Homepage of Nir Shlezinger
I received my Ph.D. in Electrical Engineering from Ben-Gurion University in 2017, under the supervision of Dr. Ron Dabora. Prior to that I received my B.Sc. degree and my M.Sc. degree in 2011 and 2013, respectively, from Ben-Gurion University, all in Electrical Engineering.
From 2009 to 2013 I worked as an engineer at Yitran Communications.
- Wireless communications.
- Signal processing for communications.
- Information theory.
- Deep learning.
- Power line communications.
- Adaptive signal processing.
Quantization refers to the representation of a continuous-amplitude signal using a finite number of bits. Quantizers are typically designed to obtain an accurate digital representation of the input signal, while operating independently of the system task, and are commonly implemented using serial scalar analog-to-digital convertors (ADCs). In my work I study task-based quantization with serial scalar ADCs. This research combines lossy source coding and quantization theory with tools for handling the hardware limitations, including convex optimization and machine learning.

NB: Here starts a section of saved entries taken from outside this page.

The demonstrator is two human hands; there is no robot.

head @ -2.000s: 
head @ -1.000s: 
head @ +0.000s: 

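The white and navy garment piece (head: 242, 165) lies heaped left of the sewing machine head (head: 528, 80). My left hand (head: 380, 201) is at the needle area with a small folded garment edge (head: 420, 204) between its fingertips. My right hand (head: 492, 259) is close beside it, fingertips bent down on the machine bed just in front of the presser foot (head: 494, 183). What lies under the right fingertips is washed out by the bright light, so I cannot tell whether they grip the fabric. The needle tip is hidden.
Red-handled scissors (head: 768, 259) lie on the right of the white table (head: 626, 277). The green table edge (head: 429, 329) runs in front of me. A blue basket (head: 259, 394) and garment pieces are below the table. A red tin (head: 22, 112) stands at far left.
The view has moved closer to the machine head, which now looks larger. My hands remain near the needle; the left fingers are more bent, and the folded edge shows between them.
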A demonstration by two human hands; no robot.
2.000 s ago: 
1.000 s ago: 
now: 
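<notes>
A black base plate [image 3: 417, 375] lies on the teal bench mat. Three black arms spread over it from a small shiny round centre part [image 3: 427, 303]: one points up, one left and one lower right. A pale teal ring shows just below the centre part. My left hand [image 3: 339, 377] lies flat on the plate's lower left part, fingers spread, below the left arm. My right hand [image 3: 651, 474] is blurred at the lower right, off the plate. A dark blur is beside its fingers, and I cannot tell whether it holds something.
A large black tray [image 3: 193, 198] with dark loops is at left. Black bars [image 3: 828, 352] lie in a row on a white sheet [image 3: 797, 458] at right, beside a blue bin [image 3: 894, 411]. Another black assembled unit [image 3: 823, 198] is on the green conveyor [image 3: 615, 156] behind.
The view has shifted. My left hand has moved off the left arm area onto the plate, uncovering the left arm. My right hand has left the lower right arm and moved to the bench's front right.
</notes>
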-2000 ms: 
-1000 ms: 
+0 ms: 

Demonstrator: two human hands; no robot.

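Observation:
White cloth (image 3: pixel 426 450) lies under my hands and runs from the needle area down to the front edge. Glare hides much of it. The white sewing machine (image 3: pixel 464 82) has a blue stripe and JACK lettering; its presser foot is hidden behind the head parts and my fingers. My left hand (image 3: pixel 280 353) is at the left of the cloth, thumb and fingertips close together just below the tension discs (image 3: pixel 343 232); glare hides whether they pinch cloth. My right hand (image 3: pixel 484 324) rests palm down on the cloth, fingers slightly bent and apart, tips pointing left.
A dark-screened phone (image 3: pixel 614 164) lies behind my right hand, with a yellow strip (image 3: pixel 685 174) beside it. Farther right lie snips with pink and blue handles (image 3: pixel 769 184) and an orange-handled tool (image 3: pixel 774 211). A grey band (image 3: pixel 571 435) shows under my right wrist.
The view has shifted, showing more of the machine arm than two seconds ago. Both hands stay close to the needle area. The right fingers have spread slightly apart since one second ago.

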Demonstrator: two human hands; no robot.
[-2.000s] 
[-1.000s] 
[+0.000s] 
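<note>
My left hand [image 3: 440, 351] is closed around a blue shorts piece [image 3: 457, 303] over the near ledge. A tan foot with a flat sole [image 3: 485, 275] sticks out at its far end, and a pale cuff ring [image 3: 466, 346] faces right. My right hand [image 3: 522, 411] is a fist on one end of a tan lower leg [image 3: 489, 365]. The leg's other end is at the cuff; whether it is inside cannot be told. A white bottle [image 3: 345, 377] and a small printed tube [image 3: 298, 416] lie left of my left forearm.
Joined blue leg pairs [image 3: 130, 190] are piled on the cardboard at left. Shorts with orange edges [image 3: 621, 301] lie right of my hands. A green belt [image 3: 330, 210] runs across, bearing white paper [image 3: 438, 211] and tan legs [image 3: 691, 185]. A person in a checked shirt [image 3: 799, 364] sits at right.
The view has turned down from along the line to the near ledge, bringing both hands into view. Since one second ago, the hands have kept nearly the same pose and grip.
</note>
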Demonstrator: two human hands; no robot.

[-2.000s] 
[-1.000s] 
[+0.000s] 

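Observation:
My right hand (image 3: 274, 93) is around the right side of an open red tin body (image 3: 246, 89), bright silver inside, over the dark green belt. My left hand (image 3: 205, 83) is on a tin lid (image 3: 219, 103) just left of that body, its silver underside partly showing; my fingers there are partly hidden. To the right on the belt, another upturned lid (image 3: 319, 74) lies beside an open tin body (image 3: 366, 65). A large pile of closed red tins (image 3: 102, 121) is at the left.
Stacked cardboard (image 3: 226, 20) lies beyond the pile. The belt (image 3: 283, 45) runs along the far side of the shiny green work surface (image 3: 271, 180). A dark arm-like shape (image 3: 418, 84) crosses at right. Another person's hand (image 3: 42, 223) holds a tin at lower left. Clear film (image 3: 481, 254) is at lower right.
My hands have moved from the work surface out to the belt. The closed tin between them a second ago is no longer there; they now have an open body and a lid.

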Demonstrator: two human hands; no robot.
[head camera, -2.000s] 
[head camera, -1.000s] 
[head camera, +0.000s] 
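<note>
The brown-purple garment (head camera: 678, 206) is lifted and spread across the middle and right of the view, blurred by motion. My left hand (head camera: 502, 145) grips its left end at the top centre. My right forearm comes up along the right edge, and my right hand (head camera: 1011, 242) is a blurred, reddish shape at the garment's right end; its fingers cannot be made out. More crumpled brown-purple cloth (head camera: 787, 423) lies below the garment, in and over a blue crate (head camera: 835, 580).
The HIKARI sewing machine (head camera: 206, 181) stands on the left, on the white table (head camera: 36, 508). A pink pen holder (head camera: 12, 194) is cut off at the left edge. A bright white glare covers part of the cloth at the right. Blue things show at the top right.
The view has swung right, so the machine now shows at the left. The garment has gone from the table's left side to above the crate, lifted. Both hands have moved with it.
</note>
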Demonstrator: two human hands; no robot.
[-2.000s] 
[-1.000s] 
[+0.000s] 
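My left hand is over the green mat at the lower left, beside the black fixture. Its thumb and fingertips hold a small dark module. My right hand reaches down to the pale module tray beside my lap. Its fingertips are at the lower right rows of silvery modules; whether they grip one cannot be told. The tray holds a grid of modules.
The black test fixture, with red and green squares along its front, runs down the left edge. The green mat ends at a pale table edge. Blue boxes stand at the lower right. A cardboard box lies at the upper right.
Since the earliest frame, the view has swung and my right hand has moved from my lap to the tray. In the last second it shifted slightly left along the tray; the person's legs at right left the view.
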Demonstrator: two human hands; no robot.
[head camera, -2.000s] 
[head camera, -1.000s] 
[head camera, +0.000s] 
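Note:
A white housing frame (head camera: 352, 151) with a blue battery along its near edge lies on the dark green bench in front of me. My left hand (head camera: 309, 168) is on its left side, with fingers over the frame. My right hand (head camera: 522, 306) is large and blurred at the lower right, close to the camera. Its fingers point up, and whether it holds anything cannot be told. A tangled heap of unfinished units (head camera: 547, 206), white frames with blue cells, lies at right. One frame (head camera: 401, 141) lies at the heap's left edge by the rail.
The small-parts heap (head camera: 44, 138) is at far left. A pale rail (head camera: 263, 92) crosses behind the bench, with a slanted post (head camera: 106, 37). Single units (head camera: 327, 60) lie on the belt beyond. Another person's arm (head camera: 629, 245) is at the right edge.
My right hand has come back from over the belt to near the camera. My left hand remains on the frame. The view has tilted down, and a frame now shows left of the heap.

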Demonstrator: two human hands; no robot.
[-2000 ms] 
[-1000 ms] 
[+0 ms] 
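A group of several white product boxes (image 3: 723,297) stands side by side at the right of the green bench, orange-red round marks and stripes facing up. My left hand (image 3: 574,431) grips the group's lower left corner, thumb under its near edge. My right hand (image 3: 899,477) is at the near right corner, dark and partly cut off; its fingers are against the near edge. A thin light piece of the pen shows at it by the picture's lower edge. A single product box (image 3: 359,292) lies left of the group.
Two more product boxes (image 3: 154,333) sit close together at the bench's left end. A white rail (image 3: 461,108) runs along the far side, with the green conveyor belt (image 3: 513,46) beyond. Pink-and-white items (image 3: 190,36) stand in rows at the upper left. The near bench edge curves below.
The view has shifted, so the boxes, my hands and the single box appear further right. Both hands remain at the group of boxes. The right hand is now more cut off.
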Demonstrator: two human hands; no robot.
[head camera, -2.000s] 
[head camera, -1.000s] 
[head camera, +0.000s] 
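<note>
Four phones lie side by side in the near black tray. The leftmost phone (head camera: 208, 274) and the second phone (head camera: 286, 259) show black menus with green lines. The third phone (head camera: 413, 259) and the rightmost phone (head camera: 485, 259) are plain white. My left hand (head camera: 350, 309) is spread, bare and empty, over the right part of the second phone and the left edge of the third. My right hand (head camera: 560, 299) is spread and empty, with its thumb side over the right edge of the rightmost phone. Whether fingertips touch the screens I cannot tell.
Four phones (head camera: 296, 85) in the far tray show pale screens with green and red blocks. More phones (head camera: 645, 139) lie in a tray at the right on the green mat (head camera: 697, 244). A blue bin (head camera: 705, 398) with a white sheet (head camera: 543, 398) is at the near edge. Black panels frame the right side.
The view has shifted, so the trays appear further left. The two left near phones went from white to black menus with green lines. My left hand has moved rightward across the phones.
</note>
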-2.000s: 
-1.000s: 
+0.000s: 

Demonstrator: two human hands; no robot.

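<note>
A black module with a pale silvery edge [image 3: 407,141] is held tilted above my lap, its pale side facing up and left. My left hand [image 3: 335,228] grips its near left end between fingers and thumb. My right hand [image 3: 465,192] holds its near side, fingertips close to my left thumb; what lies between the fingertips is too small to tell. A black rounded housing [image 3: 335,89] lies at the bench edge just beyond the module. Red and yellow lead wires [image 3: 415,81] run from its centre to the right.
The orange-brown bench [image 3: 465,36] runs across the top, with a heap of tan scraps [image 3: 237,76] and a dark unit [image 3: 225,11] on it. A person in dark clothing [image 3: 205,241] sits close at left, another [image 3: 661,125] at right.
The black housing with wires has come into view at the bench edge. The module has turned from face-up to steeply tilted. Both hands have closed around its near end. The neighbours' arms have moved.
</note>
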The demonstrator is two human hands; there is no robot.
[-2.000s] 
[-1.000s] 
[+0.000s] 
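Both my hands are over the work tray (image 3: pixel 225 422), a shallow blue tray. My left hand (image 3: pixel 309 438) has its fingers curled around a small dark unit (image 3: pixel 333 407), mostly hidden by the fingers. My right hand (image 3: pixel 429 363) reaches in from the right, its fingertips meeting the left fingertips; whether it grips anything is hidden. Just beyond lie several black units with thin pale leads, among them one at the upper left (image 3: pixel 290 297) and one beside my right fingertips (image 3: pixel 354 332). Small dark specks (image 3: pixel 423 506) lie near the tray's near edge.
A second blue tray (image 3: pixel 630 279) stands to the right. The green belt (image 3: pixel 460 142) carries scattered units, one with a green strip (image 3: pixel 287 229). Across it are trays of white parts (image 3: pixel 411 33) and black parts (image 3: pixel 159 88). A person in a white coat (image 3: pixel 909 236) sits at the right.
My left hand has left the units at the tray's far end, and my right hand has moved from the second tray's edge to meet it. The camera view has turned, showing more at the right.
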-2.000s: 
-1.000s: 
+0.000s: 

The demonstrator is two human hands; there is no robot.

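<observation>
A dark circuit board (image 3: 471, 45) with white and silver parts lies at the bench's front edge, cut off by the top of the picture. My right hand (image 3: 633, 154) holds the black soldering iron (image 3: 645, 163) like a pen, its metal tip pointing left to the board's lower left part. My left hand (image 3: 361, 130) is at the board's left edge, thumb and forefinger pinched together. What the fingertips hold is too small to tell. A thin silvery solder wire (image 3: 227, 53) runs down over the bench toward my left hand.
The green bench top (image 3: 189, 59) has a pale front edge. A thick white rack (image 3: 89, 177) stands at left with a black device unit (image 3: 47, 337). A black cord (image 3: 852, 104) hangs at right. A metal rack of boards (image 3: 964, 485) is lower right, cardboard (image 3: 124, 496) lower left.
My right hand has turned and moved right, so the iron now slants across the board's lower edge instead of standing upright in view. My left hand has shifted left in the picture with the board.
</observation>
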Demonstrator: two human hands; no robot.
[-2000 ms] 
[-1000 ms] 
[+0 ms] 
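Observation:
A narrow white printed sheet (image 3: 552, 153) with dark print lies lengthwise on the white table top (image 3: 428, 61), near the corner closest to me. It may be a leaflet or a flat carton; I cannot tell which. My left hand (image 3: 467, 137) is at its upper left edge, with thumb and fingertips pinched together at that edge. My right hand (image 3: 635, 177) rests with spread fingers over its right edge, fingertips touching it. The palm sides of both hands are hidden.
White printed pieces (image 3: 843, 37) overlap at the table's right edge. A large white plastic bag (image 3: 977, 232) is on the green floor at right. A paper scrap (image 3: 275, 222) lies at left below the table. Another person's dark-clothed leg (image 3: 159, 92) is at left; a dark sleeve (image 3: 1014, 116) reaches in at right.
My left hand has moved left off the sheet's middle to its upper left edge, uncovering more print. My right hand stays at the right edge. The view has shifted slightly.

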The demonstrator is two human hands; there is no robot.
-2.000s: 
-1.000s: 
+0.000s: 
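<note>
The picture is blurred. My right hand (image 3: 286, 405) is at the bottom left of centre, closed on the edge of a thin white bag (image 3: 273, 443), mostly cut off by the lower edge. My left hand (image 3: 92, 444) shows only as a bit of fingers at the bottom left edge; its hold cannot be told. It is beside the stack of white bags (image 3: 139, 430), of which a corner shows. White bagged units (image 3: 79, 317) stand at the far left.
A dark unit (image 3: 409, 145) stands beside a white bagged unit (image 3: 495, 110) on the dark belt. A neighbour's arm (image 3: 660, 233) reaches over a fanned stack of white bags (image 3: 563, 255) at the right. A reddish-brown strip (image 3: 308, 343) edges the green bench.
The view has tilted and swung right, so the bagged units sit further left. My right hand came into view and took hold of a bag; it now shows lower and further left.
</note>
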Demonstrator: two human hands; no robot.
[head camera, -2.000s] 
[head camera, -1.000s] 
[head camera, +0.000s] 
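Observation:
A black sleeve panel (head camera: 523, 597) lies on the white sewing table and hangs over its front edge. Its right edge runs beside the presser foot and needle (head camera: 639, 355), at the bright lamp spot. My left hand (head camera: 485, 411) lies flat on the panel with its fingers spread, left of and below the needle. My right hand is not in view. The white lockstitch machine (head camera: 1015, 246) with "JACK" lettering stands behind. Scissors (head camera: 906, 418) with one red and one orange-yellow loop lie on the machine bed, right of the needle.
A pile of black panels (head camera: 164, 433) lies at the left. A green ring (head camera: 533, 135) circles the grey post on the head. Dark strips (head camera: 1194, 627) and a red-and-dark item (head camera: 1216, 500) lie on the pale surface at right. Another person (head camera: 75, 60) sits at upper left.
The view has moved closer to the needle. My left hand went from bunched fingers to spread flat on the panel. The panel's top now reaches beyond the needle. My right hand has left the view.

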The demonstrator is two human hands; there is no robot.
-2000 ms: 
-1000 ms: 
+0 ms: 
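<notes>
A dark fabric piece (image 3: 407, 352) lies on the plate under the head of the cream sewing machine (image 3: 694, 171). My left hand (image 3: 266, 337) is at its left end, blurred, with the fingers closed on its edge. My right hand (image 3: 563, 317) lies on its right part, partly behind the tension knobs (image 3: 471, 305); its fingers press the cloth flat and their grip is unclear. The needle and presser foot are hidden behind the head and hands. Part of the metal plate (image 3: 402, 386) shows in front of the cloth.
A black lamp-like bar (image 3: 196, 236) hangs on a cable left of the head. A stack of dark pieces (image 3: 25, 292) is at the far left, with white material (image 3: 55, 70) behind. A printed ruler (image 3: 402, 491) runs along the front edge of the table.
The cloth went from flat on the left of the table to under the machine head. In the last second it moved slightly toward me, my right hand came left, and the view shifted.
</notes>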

A video of my talk on task-based quantization from BIRS workshop (October 2018) can be found here.
Massive MIMO - From Theory to Practice
Massive MIMO systems are multi-user wireless networks in which the BS is equipped with an arbitrarily large number of antennas. While massive MIMO technology has the potential of increasing the spectral efficiency of wireless networks, using a large scale antenna array, and particularly, accurately quantizing the signal observed at the antennas, gives rise to various implementation challenges. Among these challenges are increased cost, high power consumption, and large memory usage. In my work I study massive MIMO systems, starting from the fundamental limits of such channels, computed assuming only standard power constraints, and proceeding to the realization of practical systems accounting for these constraints. This work uses tools from a broad range of research areas, including network information theory, random matrix theory, lossy source coding, and metamaterials analysis.